[Opening GIVEN INFORMATION section]
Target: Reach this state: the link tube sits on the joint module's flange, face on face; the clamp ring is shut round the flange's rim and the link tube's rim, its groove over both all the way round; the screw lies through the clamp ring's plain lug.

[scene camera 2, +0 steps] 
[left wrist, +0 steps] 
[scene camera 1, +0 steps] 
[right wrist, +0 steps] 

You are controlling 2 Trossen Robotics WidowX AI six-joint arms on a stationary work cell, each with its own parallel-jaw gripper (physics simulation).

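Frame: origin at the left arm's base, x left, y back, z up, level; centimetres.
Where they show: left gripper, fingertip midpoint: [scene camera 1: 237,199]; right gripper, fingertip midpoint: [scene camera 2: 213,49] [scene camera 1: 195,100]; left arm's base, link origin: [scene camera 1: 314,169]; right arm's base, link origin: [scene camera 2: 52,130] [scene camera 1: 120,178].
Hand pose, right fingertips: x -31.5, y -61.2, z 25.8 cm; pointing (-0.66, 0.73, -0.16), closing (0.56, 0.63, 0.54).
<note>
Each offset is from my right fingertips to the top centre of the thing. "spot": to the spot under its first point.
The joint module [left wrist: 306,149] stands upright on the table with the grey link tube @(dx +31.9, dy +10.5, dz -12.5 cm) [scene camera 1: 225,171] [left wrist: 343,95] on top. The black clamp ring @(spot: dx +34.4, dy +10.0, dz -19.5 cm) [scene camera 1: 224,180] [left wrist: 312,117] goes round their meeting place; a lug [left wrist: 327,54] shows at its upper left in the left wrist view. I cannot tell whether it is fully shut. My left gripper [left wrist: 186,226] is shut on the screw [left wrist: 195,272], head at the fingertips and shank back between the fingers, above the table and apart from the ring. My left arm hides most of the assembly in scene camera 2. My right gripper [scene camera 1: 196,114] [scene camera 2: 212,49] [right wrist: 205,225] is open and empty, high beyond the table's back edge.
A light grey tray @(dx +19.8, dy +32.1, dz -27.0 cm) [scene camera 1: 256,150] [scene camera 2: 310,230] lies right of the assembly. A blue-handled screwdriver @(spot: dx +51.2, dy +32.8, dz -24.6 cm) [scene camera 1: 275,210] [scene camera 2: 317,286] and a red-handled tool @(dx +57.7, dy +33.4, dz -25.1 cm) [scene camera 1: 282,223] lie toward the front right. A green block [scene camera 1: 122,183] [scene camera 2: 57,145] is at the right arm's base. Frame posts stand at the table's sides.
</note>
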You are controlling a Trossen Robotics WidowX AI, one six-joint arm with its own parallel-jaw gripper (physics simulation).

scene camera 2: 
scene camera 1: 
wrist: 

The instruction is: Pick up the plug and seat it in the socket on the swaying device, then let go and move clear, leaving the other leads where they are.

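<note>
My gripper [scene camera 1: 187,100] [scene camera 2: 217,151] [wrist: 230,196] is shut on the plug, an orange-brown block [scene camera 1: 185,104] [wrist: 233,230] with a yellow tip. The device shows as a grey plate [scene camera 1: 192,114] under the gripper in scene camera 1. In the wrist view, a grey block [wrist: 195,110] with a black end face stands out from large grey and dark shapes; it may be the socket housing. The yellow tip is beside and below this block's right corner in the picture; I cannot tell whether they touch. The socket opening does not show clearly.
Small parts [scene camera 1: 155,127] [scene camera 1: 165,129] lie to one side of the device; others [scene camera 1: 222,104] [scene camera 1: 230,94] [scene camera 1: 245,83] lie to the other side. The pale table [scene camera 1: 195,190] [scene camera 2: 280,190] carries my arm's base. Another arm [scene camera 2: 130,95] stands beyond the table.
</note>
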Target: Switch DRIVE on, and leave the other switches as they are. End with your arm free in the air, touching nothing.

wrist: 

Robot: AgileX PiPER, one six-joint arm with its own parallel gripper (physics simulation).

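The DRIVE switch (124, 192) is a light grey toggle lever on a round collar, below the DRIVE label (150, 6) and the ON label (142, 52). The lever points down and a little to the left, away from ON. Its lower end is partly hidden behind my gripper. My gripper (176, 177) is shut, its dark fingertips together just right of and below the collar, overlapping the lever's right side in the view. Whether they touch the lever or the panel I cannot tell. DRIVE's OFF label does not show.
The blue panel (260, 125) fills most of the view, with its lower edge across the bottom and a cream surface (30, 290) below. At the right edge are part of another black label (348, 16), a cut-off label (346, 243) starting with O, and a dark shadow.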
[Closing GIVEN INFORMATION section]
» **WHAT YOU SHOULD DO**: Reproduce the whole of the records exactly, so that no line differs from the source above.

» **SOLUTION TO THE EXERCISE**:
Target: Reach this state: the link tube sits on the joint module's flange, face on face; the clamp ring is shut round the flange's rim and the link tube's rim, its groove over both all the way round; the screw lies through the clamp ring's plain lug.

[scene camera 2, +0 steps] 
[left wrist, +0 steps] 
[scene camera 1, +0 steps] 
[right wrist, +0 steps] 

You are controlling 2 Trossen Robotics WidowX AI six-joint arms on a stationary work cell, each with its own parallel-jaw gripper (physics simulation).

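Frame: origin at the left arm's base, x left, y back, z up, level; centimetres.
Where they show: left gripper, fingertip midpoint: [scene camera 1: 237,199]; right gripper, fingertip midpoint: [scene camera 2: 213,49] [scene camera 1: 195,100]; left arm's base, link origin: [scene camera 1: 314,169]; right arm's base, link origin: [scene camera 2: 52,130] [scene camera 1: 120,178].
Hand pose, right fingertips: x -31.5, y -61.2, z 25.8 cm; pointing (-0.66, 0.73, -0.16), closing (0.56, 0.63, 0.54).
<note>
Each offset is from my right fingertips to the top centre of the thing. "spot": to the spot under its first point.
The joint module [left wrist: 306,149] stands upright on the table with the grey link tube @(dx +31.9, dy +10.5, dz -12.5 cm) [scene camera 1: 225,171] [left wrist: 343,95] on top. The black clamp ring @(spot: dx +34.4, dy +10.0, dz -19.5 cm) [scene camera 1: 224,180] [left wrist: 312,117] goes round their meeting place; a lug [left wrist: 327,54] shows at its upper left in the left wrist view. I cannot tell whether it is fully shut. My left gripper [left wrist: 186,226] is shut on the screw [left wrist: 195,272], head at the fingertips and shank back between the fingers, above the table and apart from the ring. My left arm hides most of the assembly in scene camera 2. My right gripper [scene camera 1: 196,114] [scene camera 2: 212,49] [right wrist: 205,225] is open and empty, high beyond the table's back edge.
A light grey tray @(dx +19.8, dy +32.1, dz -27.0 cm) [scene camera 1: 256,150] [scene camera 2: 310,230] lies right of the assembly. A blue-handled screwdriver @(spot: dx +51.2, dy +32.8, dz -24.6 cm) [scene camera 1: 275,210] [scene camera 2: 317,286] and a red-handled tool @(dx +57.7, dy +33.4, dz -25.1 cm) [scene camera 1: 282,223] lie toward the front right. A green block [scene camera 1: 122,183] [scene camera 2: 57,145] is at the right arm's base. Frame posts stand at the table's sides.
</note>
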You are controlling a Trossen Robotics WidowX AI, one six-joint arm with its own parallel-jaw gripper (physics simulation).

scene camera 2: 
scene camera 1: 
wrist: 

The instruction is: Pick up the plug and seat it in the socket on the swaying device, then let go and move clear, leaving the other leads where they are.

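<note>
My gripper [scene camera 1: 187,100] [scene camera 2: 217,151] [wrist: 230,196] is shut on the plug, an orange-brown block [scene camera 1: 185,104] [wrist: 233,230] with a yellow tip. The device shows as a grey plate [scene camera 1: 192,114] under the gripper in scene camera 1. In the wrist view, a grey block [wrist: 195,110] with a black end face stands out from large grey and dark shapes; it may be the socket housing. The yellow tip is beside and below this block's right corner in the picture; I cannot tell whether they touch. The socket opening does not show clearly.
Small parts [scene camera 1: 155,127] [scene camera 1: 165,129] lie to one side of the device; others [scene camera 1: 222,104] [scene camera 1: 230,94] [scene camera 1: 245,83] lie to the other side. The pale table [scene camera 1: 195,190] [scene camera 2: 280,190] carries my arm's base. Another arm [scene camera 2: 130,95] stands beyond the table.
</note>
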Target: Switch DRIVE on, and leave the other switches as they are. End with your arm free in the air, touching nothing.

wrist: 

Robot: AgileX PiPER, one six-joint arm with its own parallel gripper (physics simulation).

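The DRIVE switch (124, 192) is a light grey toggle lever on a round collar, below the DRIVE label (150, 6) and the ON label (142, 52). The lever points down and a little to the left, away from ON. Its lower end is partly hidden behind my gripper. My gripper (176, 177) is shut, its dark fingertips together just right of and below the collar, overlapping the lever's right side in the view. Whether they touch the lever or the panel I cannot tell. DRIVE's OFF label does not show.
The blue panel (260, 125) fills most of the view, with its lower edge across the bottom and a cream surface (30, 290) below. At the right edge are part of another black label (348, 16), a cut-off label (346, 243) starting with O, and a dark shadow.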

Here the exercise is finished.